### Task prompt
Whenever a line in the data holds the string "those", pull that line out.

Items listed in a dataset
[Start of Attachment]

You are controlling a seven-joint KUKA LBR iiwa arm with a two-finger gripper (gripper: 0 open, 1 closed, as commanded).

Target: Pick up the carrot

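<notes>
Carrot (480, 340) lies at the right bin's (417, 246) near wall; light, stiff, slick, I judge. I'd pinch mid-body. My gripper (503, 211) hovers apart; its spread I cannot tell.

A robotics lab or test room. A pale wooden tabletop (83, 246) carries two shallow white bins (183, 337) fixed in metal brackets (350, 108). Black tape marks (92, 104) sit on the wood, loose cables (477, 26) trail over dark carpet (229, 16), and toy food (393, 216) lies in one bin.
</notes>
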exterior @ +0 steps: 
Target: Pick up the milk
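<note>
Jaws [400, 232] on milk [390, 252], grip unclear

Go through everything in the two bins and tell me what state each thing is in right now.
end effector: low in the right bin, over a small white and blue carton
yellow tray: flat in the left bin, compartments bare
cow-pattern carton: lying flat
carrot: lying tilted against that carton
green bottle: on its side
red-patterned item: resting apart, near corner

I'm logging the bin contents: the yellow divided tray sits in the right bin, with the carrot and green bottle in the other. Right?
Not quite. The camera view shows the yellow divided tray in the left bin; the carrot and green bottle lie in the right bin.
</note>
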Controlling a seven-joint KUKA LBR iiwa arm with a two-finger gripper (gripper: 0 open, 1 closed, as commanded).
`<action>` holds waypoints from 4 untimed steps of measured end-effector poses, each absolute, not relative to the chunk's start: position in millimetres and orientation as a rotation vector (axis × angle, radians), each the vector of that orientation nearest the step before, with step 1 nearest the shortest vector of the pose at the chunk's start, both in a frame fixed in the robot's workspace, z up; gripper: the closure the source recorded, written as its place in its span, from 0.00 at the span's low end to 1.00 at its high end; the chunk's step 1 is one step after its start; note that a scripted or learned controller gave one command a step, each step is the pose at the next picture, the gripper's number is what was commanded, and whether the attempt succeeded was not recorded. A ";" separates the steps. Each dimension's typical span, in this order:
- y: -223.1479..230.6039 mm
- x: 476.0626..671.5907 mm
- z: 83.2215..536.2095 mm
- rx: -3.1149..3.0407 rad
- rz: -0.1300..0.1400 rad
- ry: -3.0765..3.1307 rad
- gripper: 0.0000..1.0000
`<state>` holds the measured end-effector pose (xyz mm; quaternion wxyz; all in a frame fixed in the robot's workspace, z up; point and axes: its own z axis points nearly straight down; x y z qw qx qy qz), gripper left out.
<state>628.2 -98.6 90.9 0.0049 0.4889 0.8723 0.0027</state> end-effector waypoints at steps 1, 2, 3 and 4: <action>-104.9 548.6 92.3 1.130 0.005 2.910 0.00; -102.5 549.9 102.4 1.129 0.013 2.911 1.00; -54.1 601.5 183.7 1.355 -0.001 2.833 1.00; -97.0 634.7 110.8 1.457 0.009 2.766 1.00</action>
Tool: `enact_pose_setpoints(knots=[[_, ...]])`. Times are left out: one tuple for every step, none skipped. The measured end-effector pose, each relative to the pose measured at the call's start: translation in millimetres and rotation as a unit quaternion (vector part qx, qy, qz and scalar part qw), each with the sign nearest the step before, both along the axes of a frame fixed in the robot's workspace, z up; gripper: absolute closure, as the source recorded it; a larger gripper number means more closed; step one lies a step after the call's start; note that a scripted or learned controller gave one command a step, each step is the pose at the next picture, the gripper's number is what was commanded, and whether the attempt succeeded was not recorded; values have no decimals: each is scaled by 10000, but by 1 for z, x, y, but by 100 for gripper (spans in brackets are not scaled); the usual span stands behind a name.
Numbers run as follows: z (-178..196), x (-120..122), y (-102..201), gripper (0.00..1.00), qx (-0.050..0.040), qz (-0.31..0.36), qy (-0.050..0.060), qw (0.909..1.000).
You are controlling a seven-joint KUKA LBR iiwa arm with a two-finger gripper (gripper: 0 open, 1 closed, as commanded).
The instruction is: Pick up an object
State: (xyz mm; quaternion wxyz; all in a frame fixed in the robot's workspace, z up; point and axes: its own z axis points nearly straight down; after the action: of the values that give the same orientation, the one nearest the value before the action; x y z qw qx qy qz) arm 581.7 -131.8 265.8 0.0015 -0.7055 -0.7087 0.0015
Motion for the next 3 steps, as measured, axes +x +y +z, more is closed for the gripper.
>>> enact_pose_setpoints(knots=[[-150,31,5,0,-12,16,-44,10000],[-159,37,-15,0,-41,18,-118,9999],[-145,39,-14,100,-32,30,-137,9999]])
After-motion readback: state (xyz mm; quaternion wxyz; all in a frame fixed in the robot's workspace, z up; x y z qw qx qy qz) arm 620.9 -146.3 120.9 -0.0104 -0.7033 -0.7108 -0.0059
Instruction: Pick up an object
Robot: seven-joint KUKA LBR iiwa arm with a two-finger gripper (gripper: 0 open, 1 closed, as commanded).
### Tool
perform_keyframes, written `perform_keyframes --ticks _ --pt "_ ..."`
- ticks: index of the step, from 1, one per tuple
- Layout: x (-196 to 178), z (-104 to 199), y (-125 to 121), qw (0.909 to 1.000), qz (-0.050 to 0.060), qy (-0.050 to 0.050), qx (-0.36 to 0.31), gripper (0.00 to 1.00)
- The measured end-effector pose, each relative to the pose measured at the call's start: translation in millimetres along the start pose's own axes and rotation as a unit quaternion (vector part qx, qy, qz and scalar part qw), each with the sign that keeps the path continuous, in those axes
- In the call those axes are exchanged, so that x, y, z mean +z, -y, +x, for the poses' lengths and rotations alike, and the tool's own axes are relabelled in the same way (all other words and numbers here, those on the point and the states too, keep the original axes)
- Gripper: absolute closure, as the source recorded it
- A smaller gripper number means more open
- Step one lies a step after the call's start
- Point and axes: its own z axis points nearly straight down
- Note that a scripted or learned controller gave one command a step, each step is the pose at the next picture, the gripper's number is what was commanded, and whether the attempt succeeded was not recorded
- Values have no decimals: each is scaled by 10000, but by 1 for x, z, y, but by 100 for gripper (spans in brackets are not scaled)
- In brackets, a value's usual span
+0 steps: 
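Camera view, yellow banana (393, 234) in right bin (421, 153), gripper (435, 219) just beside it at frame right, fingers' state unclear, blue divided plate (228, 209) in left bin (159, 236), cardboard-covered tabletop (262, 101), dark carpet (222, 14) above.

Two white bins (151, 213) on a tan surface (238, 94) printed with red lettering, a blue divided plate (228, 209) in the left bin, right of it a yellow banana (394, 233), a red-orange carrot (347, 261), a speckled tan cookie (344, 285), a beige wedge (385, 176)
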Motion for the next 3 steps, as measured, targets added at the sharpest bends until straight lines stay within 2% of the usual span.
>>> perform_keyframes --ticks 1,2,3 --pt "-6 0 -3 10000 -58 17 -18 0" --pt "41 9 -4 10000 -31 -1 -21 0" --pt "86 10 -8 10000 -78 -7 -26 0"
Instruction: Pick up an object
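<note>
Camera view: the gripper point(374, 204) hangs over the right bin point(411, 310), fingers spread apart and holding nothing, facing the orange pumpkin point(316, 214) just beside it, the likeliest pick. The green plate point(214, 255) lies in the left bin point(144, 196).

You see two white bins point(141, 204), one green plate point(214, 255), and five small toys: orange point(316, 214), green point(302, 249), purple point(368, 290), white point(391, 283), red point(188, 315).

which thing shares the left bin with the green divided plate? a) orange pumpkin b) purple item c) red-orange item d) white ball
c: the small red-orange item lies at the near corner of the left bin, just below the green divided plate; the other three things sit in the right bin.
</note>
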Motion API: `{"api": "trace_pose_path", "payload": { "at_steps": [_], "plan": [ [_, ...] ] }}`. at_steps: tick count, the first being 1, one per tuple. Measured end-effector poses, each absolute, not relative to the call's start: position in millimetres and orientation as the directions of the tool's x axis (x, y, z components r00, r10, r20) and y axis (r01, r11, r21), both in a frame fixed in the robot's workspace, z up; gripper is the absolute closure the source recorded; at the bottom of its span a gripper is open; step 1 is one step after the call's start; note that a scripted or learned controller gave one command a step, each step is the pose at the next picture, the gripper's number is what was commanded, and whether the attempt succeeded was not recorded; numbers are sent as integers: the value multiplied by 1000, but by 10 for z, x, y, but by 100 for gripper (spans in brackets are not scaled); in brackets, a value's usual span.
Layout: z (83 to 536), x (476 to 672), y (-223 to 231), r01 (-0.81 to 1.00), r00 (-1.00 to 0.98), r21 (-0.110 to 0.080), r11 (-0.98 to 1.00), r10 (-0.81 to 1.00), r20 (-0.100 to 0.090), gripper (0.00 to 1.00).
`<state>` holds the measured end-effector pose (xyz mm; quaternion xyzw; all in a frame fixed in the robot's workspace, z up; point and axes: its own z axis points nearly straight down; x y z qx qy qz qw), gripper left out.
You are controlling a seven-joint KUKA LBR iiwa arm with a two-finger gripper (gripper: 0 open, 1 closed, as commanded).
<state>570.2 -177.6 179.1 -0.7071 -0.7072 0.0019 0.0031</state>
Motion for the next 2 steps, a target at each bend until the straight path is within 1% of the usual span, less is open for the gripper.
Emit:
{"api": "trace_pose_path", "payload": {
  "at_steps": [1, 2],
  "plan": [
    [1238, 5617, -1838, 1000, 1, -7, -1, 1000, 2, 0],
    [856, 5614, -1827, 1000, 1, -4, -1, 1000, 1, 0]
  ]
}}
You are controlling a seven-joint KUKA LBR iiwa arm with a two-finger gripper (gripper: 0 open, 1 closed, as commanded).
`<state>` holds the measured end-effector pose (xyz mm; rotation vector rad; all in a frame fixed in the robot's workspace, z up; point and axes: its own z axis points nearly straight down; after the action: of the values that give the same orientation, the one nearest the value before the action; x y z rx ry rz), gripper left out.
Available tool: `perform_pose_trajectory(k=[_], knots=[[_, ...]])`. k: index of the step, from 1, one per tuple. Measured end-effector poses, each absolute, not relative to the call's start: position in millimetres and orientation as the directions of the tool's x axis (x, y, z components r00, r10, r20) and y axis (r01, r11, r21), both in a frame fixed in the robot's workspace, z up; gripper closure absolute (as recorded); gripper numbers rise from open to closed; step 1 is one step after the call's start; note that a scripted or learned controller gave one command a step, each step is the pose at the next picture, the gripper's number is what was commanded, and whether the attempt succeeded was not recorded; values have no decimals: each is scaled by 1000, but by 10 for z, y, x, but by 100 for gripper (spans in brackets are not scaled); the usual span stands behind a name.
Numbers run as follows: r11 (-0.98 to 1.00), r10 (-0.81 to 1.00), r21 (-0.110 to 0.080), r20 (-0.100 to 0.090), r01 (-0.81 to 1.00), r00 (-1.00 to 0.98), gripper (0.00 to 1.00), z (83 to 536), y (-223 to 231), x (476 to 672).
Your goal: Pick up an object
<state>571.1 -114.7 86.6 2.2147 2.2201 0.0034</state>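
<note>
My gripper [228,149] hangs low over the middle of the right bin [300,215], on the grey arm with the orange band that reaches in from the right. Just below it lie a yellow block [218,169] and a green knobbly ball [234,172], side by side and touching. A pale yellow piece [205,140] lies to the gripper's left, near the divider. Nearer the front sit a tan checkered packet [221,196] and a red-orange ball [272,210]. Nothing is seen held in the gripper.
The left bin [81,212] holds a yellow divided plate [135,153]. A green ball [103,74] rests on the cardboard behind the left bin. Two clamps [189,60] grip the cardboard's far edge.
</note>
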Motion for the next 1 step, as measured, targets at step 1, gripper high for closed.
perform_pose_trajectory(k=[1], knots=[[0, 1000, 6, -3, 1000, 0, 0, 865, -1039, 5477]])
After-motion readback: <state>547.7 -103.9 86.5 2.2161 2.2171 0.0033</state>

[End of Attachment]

### Written solution
- The measured end-effector pose, each relative to the pose measured at the call's start: translation in millimetres along the start pose's own axes and rotation as a unit quaternion (vector part qx, qy, qz and scalar part qw), each with the sign that keeps the path continuous, in those axes
- In the call those axes are exchanged, so that x, y, z mean +z, -y, +x, for the poses' lengths and rotations alike, and the tool's own axes are relabelled in the same way (all other words and numbers here, those on the point and the states too, keep the original axes)

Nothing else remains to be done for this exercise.